Material for this exercise
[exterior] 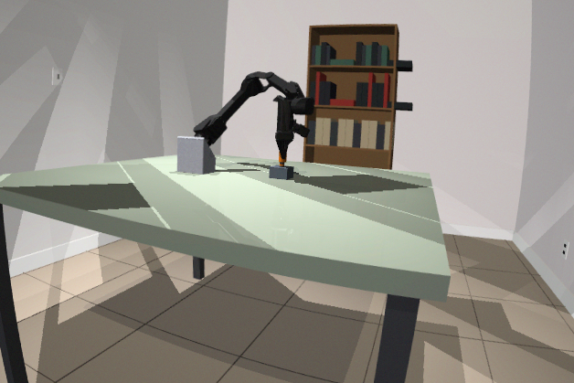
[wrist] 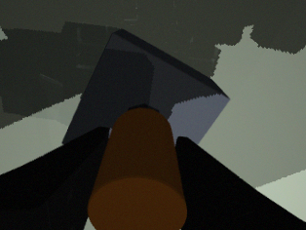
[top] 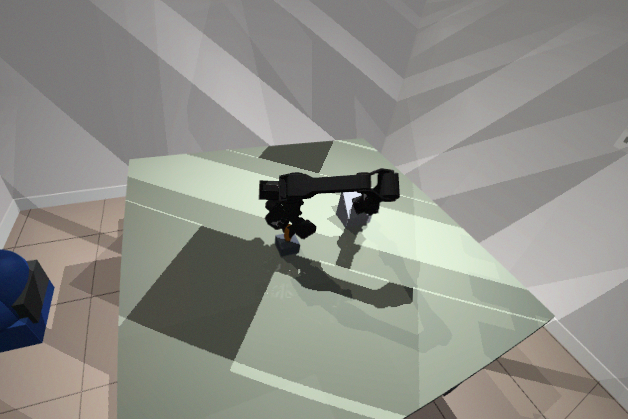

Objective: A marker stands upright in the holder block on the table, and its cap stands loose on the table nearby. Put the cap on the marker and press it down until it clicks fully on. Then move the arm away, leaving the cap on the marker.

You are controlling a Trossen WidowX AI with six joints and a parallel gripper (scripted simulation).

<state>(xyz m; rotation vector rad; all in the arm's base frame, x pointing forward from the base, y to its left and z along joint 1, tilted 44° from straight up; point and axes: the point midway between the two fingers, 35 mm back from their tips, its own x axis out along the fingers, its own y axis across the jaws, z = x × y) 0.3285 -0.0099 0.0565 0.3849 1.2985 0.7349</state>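
The orange cap lies 1 cm above my gripper tip. Also, from my gripper tip: holder block: 5 cm below.
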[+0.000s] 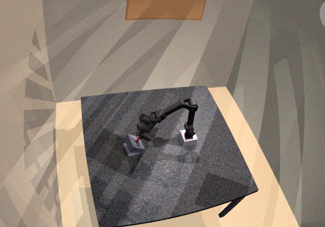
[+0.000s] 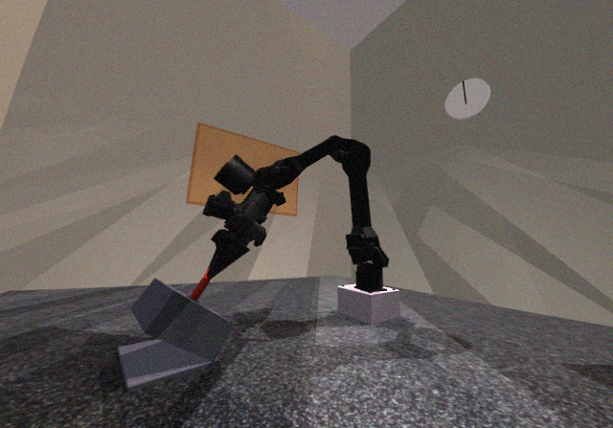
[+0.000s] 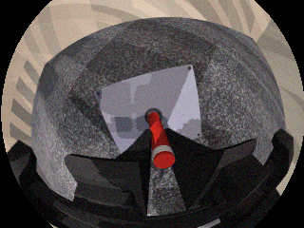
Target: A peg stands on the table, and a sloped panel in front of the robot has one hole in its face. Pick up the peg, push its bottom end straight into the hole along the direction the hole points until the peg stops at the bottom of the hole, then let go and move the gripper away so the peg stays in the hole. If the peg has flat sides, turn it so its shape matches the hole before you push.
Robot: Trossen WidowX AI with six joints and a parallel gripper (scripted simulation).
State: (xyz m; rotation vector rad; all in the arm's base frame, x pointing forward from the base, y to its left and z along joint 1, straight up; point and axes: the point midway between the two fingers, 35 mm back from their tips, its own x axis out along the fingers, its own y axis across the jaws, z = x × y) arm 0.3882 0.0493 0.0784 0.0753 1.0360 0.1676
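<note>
Now: the grey sloped panel 4 cm ahead of my gripper tip, 1 cm to the left of it and 6 cm below it. Round my gripper tip: red round peg 1 cm behind, 1 cm above.
</note>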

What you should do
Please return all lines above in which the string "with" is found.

Answer for the task
You are controlling a Trossen WidowX AI with six joints and a parallel gripper (scripted simulation).
Robot: Trossen WidowX AI with six joints and a parallel gripper (scripted simulation).

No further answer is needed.